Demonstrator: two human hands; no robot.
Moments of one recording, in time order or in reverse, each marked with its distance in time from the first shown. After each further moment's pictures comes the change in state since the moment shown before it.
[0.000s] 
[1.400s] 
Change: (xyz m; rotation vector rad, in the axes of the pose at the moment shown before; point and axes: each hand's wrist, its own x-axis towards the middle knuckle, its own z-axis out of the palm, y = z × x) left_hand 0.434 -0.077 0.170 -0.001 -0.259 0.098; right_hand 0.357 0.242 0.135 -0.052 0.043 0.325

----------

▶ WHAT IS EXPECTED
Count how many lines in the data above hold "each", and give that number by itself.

▶ RESPONSE BELOW
2